In the ongoing debate about the impact of artificial intelligence on creativity—one that has been unfolding ever since AI-generated images stopped being just a funny meme—we have a problem. I understand that some AI enthusiasts may come across as simplistic (or even lazy) in their approach, but demonizing those who use AI while ignoring the fact that legal mechanisms to address plagiarism already exist distracts us from the real issue: the concentration of power in the hands of a few.
Some visual artists, understandably concerned about AI’s impact, advocate for absolute control over data as a form of protection. However, this narrow-minded stance only builds walls that benefit large corporations. What happens when copyright, instead of promoting innovation, becomes an instrument of exclusion?
Imagine a world where only big tech companies had access to libraries. This isn’t science fiction—it’s the future we’re heading toward if we demand explicit permissions for every piece of data used in AI training. The idea that “every piece of data has an owner” does not protect creators; it consolidates an oligopoly. Universities, startups, and open-source projects would be left out. Why? Because negotiating licenses at a massive scale requires resources that only giants like Google or Meta can afford. The result is not justice for artists but a mode of production where independent voices are silenced, and AI narratives are dictated by those who can pay for them. It is paradoxical that some creators criticize independent AI users while supporting companies like Adobe, which integrate AI tools trained on private image banks. Isn’t it just as problematic that a corporation controls such data, with even less transparency?

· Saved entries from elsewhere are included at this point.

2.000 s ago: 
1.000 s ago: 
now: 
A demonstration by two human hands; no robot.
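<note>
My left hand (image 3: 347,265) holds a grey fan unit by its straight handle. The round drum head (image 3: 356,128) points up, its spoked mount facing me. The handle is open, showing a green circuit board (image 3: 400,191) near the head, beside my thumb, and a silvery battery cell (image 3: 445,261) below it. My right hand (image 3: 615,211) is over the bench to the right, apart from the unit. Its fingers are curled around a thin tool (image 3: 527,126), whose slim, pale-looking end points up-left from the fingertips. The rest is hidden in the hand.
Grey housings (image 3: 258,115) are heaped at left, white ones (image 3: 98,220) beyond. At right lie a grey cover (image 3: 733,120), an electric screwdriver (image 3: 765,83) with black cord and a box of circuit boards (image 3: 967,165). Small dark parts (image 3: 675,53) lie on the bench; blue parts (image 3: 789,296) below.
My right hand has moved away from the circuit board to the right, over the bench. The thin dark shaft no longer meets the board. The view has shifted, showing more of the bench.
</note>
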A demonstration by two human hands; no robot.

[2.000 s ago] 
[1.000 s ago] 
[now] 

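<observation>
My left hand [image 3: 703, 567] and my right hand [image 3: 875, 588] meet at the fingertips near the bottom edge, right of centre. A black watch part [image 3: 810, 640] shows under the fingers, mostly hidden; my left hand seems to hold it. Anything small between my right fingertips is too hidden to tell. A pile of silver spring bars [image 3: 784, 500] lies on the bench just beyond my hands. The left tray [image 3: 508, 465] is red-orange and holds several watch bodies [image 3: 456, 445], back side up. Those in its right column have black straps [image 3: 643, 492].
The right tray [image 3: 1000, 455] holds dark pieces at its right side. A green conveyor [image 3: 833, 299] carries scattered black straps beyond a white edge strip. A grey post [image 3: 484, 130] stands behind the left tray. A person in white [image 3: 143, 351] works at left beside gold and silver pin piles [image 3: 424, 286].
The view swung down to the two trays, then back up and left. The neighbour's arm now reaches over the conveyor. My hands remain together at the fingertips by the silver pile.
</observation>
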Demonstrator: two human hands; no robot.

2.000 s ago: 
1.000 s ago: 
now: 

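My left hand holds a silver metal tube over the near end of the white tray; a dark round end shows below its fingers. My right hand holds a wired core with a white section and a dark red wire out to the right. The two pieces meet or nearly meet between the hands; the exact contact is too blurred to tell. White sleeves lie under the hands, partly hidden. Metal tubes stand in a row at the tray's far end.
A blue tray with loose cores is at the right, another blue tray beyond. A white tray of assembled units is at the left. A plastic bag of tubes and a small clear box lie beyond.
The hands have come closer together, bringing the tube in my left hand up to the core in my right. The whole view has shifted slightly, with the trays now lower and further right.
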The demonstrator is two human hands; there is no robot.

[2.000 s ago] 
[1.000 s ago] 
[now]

This entire logic only leads to a hyper-commodified world. Access to knowledge should not be a privilege—it is the foundation of every creative revolution. Should a writer pay royalties for every book they read before writing a novel? Or a scientist for every paper they cited in their research? The idea that training an AI with publicly accessible data is equivalent to “theft” ignores a fundamental truth: all learning is based on existing knowledge, and AI does not copy literally; it identifies patterns from data. The real issue is not imitation but who gets to decide which data is accessible and under what conditions. Demanding payment for every pixel, text, or sound used in an algorithm is like charging a painter for visiting a museum. It does not protect creativity; it imprisons it. And while corporations pay for licenses from major stock image banks, open and cooperative AI models—lacking lawyers and budgets—are trapped in a system that marginalizes them.
The solution is not to close doors but to build bridges. Datasets should be treated as public infrastructure—accessible to all, but with clear rules of reciprocity. If a company uses open data to train its model, shouldn’t it give some of its advancements back to the community?This approach is not utopian. Indeed, open-source projects like Stable Diffusion and various academic initiatives demonstrate that it is possible to compete with tech giants when knowledge is shared.
Control over data under free-market logic is not a shield for creators: it is a gift to corporations.